His oar creaked as he worked it, as did his black leather gloves, which were laced to the elbows. “Who but a madman, indeed.”
She looked at him and felt a sudden blush of conflicting emotions, as well as an unwelcome sense of nostalgia—most of which manifested as imagery: her son turning to look at her one final time before stepping into the smoke, little Lat showing up with not a friend or family in the world, Dravidian himself as a boy, with a shock of brown hair and rosy-red skin, perhaps turning to look at his own mother—before vanishing forever into the void. And something dissolved inside her, just melted away, not her anger and hatred for the Lucitor and His Lottery, but for this individual man, whom she now realized was as much a victim as anyone, even more so because he had been turned into a focal point for everyone’s pain and outrage.
This beautifully-formed, ropey-limbed living-dead man with a headful of Montair, like little Lat all grown up ...
“What are the brides like, Dravidian?

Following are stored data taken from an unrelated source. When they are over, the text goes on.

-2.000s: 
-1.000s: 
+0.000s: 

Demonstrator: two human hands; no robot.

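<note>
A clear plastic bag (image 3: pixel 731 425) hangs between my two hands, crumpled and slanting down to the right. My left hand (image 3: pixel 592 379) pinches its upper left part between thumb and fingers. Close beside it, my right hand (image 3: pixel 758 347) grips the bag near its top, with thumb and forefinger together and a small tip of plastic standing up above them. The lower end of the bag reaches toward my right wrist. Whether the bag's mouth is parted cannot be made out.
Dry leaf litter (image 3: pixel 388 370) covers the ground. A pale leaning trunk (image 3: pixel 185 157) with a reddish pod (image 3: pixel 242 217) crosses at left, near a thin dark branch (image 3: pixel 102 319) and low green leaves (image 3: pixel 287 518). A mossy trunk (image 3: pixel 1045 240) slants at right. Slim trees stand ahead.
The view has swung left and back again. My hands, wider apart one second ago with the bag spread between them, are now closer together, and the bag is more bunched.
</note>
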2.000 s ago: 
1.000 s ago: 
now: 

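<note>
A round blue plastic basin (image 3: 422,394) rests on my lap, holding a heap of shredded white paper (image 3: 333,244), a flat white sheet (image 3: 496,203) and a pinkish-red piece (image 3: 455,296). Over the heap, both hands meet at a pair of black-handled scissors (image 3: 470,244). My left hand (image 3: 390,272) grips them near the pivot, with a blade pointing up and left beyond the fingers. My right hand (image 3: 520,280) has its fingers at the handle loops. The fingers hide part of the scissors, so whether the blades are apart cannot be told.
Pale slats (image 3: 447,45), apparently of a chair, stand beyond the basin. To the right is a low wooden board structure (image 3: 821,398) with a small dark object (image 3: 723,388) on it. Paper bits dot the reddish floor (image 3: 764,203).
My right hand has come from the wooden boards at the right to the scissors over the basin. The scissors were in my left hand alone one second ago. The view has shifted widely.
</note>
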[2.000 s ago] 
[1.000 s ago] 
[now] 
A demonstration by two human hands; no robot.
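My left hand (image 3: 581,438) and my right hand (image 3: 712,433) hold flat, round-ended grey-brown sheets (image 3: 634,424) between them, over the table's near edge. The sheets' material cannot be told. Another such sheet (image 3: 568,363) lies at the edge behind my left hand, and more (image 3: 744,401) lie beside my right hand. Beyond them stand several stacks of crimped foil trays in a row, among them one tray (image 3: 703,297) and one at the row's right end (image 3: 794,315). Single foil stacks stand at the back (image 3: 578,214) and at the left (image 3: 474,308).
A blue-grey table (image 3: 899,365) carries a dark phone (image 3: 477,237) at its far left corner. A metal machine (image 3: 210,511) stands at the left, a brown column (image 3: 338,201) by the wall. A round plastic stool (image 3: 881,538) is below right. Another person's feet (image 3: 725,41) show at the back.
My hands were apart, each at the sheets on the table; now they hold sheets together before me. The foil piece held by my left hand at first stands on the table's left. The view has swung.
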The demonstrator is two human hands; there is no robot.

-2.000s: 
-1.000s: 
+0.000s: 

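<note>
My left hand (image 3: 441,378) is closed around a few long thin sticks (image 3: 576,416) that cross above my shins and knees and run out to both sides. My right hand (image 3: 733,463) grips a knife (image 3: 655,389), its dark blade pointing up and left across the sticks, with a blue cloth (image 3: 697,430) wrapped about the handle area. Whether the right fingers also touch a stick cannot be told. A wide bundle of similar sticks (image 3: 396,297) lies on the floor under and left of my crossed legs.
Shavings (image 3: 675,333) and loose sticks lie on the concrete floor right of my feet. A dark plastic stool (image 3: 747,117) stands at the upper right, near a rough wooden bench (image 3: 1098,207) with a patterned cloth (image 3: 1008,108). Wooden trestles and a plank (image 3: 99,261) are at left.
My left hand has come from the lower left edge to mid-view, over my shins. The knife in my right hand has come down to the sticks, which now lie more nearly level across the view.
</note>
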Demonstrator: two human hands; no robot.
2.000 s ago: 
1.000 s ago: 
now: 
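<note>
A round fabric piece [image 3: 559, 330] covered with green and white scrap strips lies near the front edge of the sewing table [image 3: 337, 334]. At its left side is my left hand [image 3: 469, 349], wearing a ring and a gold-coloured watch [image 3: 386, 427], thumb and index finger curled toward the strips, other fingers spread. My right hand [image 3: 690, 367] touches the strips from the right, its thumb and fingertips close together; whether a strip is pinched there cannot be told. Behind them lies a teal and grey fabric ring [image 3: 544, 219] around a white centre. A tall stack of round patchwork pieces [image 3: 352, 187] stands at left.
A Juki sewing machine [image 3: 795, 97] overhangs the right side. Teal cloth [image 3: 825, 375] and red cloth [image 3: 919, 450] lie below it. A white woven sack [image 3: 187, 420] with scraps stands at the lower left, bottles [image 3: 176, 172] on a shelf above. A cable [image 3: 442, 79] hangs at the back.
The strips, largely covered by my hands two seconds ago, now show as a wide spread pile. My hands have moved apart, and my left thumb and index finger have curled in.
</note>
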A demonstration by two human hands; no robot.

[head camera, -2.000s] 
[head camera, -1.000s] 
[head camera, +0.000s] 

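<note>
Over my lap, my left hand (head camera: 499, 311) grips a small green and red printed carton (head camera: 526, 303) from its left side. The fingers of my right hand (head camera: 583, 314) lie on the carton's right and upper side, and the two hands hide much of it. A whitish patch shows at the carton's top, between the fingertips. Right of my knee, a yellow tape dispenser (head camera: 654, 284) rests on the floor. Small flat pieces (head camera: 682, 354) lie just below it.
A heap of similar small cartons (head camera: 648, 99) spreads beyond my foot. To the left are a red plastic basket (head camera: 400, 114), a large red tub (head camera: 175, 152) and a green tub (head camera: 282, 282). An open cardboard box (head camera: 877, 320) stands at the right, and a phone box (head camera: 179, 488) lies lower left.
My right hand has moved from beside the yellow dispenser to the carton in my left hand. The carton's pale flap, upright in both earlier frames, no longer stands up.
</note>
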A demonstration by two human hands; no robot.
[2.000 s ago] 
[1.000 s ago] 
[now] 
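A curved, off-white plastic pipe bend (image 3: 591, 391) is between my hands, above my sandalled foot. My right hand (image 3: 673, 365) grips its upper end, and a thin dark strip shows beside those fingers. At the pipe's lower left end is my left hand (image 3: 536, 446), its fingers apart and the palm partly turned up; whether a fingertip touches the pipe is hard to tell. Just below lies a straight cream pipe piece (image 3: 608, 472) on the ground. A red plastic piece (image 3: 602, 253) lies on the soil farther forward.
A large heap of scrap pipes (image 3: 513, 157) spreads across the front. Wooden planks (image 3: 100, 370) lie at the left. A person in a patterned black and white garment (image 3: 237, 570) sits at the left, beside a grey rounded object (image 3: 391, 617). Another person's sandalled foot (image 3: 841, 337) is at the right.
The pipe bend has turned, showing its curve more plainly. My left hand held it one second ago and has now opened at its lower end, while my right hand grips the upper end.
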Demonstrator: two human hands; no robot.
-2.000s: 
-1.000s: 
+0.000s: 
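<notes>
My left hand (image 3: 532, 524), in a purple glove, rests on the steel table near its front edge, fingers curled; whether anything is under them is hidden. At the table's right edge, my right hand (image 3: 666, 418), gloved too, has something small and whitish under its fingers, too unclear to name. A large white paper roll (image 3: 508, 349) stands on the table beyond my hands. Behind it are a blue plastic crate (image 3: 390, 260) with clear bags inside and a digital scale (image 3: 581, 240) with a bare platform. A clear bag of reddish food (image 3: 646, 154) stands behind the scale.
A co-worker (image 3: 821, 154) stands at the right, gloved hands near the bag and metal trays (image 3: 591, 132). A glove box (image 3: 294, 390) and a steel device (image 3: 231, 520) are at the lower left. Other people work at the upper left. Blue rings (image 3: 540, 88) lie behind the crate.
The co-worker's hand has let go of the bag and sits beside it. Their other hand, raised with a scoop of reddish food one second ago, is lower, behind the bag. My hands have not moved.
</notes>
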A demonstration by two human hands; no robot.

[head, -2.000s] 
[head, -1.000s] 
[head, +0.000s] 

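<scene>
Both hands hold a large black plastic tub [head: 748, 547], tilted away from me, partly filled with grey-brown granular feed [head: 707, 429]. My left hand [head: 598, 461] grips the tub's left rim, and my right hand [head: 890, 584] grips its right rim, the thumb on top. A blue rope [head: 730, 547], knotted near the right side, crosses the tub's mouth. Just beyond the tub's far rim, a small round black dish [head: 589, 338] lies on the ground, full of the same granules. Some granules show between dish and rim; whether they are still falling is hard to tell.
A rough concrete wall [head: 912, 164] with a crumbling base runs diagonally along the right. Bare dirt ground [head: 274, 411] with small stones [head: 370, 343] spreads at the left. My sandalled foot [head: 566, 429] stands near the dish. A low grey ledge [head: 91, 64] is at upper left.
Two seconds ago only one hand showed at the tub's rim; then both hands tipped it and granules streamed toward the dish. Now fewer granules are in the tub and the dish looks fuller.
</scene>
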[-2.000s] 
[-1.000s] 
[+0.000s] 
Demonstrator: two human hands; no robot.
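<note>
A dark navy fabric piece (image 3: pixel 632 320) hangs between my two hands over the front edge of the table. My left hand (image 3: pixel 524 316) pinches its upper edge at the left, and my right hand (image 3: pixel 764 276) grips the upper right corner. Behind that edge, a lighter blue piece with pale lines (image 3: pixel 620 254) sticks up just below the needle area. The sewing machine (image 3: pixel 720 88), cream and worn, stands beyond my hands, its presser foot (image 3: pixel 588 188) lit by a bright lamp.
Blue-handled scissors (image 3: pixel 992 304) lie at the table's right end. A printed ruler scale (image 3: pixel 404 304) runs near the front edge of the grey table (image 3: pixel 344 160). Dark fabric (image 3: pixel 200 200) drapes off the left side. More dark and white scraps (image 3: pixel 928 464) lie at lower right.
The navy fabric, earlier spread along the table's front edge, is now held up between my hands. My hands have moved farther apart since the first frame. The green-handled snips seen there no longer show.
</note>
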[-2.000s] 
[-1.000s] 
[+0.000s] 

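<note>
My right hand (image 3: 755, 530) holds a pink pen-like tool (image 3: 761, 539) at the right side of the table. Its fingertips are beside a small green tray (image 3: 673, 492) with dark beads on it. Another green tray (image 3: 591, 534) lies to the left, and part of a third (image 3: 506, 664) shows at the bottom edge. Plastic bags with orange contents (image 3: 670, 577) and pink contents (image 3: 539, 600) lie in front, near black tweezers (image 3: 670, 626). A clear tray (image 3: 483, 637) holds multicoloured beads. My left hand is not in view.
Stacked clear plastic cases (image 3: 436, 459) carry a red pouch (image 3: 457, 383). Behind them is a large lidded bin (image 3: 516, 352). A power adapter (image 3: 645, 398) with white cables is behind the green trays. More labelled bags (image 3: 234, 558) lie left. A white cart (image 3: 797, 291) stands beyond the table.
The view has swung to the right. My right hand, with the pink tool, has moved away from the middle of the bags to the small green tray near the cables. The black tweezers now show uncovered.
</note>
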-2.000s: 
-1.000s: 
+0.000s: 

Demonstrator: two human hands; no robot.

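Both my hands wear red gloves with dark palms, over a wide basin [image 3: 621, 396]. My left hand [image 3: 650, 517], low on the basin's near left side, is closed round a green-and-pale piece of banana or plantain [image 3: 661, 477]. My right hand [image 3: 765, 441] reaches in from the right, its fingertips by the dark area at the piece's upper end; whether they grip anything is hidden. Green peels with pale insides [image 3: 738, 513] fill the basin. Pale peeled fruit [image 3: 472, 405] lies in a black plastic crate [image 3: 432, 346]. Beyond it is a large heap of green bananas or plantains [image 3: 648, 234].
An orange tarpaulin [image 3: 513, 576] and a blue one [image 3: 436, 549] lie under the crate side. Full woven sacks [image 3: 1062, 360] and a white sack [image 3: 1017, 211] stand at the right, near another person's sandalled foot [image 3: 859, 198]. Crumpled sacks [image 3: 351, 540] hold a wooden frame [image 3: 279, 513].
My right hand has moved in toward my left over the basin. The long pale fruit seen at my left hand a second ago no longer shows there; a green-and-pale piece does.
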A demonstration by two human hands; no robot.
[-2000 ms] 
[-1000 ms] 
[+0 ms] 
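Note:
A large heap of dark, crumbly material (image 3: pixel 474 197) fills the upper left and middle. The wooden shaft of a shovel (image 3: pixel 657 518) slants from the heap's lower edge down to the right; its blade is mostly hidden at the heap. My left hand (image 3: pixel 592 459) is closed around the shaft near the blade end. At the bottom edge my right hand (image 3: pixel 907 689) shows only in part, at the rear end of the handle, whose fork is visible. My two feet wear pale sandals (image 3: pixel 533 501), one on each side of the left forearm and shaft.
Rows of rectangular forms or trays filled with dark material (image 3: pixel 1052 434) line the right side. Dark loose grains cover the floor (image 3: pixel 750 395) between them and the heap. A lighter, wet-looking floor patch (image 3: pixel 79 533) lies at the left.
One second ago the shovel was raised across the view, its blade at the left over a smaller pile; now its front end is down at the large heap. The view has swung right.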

Are they happy? Are they sad?”
“They want for nothing, as I’ve said.” He turned his head briefly to study her before refocusing on the river ahead. “I, too, saw being chosen as a curse in the beginning. But it is—you’re aware of how Montair put it. A black hole which becomes a white fountain. You will emerge as something new.”
“Once ... it is done ... I wonder ... will we ever see each other again?”
He shook his head. “Not like this, Shekalane.”
And then everything turned white, and the world was split in two.